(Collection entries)
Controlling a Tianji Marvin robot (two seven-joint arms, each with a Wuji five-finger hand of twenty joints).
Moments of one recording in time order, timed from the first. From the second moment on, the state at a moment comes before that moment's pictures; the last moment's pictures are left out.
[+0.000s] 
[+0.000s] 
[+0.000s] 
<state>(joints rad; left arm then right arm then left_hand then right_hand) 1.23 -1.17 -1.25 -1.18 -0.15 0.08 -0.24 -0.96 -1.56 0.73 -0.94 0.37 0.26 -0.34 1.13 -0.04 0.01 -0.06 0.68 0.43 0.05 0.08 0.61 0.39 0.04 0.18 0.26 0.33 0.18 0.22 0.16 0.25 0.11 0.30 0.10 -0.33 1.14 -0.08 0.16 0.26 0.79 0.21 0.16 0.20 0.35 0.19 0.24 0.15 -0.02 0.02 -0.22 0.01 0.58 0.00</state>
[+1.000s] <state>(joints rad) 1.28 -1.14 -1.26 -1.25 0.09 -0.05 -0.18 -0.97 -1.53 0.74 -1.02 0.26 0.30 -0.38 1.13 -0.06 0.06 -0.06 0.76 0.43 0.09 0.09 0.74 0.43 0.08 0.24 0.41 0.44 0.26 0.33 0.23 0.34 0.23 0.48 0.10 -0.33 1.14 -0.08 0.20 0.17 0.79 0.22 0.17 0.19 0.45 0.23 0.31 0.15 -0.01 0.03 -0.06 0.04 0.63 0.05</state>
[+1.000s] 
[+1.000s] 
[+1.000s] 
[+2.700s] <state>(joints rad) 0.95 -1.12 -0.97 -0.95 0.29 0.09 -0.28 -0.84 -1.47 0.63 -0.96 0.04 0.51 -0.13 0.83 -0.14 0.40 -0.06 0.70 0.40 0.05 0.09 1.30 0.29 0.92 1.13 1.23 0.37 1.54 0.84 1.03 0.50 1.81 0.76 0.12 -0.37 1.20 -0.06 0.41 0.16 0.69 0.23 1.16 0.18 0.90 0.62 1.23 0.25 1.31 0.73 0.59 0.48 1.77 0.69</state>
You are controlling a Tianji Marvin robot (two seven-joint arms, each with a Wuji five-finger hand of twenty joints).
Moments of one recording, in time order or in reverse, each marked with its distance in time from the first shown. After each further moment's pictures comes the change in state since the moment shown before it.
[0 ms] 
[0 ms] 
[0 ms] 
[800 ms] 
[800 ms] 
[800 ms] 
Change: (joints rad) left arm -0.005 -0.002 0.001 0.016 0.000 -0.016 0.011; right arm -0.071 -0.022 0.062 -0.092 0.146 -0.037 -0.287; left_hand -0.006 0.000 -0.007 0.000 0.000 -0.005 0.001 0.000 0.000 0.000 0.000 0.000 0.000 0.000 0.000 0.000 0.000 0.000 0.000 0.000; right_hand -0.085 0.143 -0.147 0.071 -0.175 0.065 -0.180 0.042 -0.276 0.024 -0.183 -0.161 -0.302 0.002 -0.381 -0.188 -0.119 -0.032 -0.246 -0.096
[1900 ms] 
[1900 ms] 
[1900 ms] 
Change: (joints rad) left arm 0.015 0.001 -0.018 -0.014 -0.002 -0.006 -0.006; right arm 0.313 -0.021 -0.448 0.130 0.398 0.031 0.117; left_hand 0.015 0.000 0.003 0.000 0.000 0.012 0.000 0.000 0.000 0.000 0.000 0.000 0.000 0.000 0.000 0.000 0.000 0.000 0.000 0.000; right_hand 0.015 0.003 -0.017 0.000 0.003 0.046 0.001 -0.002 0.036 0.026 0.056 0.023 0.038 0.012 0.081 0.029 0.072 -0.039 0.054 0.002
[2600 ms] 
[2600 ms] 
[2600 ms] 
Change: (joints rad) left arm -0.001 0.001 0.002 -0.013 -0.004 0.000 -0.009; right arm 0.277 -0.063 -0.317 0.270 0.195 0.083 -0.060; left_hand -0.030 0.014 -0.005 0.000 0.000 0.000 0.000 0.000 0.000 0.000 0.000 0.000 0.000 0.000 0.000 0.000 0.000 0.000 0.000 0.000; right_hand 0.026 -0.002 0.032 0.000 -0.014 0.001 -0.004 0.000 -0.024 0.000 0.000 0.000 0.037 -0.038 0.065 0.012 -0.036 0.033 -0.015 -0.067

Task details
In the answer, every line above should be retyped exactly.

Answer to this task
Controlling a Tianji Marvin robot (two seven-joint arms, each with a Wuji five-finger hand of twenty joints).
Moments of one recording in time order, timed from the first. From the second moment on, the state at a moment comes before that moment's pictures; the last moment's pictures are left out.
[+0.000s] 
[+0.000s] 
[+0.000s] 
<state>(joints rad; left arm then right arm then left_hand then right_hand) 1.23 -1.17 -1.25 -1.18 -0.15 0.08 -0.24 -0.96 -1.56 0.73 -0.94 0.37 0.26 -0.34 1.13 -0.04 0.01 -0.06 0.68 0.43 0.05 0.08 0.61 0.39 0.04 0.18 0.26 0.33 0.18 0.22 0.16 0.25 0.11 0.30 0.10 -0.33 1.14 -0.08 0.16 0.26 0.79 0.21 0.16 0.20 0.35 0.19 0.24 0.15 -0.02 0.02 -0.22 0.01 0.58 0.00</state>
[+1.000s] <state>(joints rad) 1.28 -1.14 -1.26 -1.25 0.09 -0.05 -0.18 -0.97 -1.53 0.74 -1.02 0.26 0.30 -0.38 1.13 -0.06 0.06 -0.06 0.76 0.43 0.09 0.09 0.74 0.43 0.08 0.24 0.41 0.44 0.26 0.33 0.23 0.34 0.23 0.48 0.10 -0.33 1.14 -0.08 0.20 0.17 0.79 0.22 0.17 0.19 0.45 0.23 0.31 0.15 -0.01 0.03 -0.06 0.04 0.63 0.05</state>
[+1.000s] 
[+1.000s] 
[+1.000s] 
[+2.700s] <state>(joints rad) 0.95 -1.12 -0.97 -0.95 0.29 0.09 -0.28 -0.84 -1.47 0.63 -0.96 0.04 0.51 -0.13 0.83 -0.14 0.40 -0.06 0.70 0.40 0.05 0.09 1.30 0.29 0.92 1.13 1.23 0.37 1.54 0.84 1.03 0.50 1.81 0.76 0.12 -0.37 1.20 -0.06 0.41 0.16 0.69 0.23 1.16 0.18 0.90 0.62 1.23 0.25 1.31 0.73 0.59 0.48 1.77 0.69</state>
You are controlling a Tianji Marvin robot (two seven-joint arms, each with a Wuji five-finger hand of twenty joints).
Moments of one recording, in time order or in reverse, each marked with its distance in time from the first shown. After each further moment's pictures comes the change in state since the moment shown before it.
[0 ms] 
[0 ms] 
[0 ms] 
[800 ms] 
[800 ms] 
[800 ms] 
Change: (joints rad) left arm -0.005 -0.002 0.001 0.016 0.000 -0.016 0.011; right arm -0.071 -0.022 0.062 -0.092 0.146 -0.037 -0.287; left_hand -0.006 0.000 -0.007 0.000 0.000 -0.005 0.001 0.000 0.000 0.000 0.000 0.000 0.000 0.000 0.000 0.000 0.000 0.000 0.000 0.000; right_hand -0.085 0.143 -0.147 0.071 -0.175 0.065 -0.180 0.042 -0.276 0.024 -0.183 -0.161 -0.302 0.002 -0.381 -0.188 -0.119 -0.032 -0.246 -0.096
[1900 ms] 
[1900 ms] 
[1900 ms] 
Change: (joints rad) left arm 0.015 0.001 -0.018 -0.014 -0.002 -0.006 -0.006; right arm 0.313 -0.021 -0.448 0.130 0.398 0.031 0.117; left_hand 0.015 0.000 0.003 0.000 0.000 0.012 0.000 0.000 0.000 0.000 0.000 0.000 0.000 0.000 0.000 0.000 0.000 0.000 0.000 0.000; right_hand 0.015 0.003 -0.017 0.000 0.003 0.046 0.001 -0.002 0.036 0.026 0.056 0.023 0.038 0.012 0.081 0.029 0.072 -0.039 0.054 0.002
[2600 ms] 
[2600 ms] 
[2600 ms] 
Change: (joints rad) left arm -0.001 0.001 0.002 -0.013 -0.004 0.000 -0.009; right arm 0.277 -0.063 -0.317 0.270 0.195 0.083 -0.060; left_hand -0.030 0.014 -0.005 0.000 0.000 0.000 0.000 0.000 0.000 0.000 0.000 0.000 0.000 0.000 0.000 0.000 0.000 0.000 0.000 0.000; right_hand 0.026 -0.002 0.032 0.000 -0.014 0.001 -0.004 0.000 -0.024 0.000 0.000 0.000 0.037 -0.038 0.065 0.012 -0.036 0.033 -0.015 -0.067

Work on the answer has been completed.